The problem =>
Would you please transcribe the entire listing exactly?

Study material =>
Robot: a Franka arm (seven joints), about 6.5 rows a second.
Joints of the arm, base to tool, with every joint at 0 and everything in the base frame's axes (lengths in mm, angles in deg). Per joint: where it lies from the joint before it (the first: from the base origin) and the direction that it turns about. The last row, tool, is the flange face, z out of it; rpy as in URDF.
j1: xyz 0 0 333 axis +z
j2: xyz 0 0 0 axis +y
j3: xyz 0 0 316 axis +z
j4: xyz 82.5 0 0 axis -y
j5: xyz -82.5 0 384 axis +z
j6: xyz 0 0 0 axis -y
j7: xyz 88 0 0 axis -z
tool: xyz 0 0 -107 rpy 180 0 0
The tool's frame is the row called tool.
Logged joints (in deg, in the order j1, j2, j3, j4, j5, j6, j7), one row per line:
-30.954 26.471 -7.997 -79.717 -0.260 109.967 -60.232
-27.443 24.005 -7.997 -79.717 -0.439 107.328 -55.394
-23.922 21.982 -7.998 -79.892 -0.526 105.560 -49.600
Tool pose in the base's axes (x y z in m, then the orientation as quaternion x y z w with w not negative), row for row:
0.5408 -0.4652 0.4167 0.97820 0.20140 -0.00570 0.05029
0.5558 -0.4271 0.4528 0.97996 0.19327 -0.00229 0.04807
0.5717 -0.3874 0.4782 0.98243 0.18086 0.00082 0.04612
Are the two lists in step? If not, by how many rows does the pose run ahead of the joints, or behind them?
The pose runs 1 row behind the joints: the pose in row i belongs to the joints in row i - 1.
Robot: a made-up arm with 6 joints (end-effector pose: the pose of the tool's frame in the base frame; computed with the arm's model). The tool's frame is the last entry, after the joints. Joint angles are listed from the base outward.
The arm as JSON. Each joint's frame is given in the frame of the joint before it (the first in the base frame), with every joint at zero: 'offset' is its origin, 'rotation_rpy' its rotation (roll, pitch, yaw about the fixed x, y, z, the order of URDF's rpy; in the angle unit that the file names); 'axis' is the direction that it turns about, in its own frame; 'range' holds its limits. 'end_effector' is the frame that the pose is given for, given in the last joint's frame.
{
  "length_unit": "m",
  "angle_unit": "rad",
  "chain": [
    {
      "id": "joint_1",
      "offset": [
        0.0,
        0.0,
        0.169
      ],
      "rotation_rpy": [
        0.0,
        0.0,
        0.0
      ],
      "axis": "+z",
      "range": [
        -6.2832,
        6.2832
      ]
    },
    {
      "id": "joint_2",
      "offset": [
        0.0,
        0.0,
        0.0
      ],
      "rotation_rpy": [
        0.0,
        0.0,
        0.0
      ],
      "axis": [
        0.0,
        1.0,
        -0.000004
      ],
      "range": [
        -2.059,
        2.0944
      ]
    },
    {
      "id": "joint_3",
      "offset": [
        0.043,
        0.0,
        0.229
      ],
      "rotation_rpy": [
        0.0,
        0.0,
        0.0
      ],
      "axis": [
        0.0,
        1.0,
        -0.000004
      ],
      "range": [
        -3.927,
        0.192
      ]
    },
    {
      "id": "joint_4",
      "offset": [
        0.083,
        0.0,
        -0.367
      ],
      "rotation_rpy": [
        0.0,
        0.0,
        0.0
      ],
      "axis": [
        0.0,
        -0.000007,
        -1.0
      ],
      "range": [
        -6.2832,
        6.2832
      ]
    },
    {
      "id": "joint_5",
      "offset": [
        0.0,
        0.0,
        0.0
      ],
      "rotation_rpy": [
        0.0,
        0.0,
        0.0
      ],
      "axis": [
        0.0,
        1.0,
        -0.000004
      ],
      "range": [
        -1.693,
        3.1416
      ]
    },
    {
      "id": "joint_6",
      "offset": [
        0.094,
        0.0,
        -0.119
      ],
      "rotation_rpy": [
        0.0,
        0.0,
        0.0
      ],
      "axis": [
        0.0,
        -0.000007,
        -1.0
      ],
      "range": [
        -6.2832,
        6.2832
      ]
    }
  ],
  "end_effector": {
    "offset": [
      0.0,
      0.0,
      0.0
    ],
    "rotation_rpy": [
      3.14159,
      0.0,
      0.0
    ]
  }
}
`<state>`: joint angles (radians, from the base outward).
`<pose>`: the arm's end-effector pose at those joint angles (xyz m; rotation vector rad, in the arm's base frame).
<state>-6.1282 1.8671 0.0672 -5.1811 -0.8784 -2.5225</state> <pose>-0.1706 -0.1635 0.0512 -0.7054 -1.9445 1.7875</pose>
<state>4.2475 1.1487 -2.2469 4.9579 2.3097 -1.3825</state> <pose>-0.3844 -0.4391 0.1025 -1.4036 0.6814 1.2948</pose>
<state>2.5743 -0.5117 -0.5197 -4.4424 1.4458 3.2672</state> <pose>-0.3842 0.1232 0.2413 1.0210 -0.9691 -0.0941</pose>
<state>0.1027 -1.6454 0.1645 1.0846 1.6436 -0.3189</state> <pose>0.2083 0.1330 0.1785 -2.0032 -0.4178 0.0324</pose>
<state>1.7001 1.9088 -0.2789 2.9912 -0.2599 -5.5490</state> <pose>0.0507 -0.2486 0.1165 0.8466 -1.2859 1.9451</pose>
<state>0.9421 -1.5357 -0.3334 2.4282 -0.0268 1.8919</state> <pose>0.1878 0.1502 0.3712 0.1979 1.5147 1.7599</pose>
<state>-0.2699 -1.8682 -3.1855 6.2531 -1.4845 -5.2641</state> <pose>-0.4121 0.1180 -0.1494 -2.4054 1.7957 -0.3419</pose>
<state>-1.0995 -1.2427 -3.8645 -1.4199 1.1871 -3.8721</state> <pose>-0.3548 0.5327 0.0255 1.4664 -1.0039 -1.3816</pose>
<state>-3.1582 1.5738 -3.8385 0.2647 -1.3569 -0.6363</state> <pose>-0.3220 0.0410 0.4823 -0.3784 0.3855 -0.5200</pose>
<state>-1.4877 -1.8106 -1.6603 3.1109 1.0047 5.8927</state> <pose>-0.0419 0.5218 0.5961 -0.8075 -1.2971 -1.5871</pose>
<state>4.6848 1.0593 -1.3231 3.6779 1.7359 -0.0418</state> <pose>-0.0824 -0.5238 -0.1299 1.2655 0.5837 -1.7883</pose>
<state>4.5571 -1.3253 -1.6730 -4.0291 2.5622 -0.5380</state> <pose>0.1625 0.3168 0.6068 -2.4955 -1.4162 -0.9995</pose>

Solution =>
Robot: a Franka arm (seven joints), about 6.5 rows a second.
Joints of the arm, base to tool, with every joint at 0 and everything in the base frame's axes (lengths in mm, angles in deg). Per joint: where it lies from the joint before it (the first: from the base origin) and the direction that it turns about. The last row, tool, is the flange face, z out of it; rpy as in URDF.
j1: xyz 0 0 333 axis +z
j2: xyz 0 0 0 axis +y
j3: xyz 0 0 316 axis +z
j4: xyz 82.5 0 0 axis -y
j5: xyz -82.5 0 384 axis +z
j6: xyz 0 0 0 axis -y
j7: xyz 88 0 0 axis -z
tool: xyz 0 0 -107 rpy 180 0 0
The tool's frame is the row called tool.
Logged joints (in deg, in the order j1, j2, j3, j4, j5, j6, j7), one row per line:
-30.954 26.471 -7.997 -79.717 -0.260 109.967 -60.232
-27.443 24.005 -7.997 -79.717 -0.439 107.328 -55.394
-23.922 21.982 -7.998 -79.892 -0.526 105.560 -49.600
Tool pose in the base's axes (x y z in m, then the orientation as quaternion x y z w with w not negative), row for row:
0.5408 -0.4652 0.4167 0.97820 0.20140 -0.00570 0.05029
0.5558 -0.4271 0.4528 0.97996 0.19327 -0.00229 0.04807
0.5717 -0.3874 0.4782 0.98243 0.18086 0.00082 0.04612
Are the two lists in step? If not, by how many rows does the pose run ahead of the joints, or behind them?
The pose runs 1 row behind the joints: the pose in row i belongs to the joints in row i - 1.
Robot: a made-up arm with 6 joints (end-effector pose: the pose of the tool's frame in the base frame; computed with the arm's model). The tool's frame is the last entry, after the joints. Joint angles are listed from the base outward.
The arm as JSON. Each joint's frame is given in the frame of the joint before it (the first in the base frame), with every joint at zero: 'offset' is its origin, 'rotation_rpy' its rotation (roll, pitch, yaw about the fixed x, y, z, the order of URDF's rpy; in the angle unit that the file names); 'axis' is the direction that it turns about, in its own frame; 'range' holds its limits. 'end_effector' is the frame that the pose is given for, given in the last joint's frame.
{
  "length_unit": "m",
  "angle_unit": "rad",
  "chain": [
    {
      "id": "joint_1",
      "offset": [
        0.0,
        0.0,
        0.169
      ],
      "rotation_rpy": [
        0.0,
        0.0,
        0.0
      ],
      "axis": "+z",
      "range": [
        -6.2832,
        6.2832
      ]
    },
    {
      "id": "joint_2",
      "offset": [
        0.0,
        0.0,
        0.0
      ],
      "rotation_rpy": [
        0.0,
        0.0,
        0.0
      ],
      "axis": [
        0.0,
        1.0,
        -0.000004
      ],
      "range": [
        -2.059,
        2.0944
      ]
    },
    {
      "id": "joint_3",
      "offset": [
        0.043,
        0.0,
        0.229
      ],
      "rotation_rpy": [
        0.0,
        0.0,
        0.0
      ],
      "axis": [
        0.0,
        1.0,
        -0.000004
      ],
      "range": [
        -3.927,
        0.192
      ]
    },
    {
      "id": "joint_4",
      "offset": [
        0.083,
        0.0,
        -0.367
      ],
      "rotation_rpy": [
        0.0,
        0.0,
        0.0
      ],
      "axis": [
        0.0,
        -0.000007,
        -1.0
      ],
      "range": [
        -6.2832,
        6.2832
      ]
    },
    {
      "id": "joint_5",
      "offset": [
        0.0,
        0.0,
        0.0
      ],
      "rotation_rpy": [
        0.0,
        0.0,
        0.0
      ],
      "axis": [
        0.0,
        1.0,
        -0.000004
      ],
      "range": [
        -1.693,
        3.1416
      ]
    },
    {
      "id": "joint_6",
      "offset": [
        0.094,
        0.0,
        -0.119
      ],
      "rotation_rpy": [
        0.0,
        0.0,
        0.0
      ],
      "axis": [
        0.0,
        -0.000007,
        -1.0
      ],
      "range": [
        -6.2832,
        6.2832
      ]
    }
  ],
  "end_effector": {
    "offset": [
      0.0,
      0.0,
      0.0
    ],
    "rotation_rpy": [
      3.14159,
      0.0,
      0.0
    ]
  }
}
`<state>`: joint angles (radians, from the base outward).
`<pose>`: the arm's end-effector pose at those joint angles (xyz m; rotation vector rad, in the arm's base frame).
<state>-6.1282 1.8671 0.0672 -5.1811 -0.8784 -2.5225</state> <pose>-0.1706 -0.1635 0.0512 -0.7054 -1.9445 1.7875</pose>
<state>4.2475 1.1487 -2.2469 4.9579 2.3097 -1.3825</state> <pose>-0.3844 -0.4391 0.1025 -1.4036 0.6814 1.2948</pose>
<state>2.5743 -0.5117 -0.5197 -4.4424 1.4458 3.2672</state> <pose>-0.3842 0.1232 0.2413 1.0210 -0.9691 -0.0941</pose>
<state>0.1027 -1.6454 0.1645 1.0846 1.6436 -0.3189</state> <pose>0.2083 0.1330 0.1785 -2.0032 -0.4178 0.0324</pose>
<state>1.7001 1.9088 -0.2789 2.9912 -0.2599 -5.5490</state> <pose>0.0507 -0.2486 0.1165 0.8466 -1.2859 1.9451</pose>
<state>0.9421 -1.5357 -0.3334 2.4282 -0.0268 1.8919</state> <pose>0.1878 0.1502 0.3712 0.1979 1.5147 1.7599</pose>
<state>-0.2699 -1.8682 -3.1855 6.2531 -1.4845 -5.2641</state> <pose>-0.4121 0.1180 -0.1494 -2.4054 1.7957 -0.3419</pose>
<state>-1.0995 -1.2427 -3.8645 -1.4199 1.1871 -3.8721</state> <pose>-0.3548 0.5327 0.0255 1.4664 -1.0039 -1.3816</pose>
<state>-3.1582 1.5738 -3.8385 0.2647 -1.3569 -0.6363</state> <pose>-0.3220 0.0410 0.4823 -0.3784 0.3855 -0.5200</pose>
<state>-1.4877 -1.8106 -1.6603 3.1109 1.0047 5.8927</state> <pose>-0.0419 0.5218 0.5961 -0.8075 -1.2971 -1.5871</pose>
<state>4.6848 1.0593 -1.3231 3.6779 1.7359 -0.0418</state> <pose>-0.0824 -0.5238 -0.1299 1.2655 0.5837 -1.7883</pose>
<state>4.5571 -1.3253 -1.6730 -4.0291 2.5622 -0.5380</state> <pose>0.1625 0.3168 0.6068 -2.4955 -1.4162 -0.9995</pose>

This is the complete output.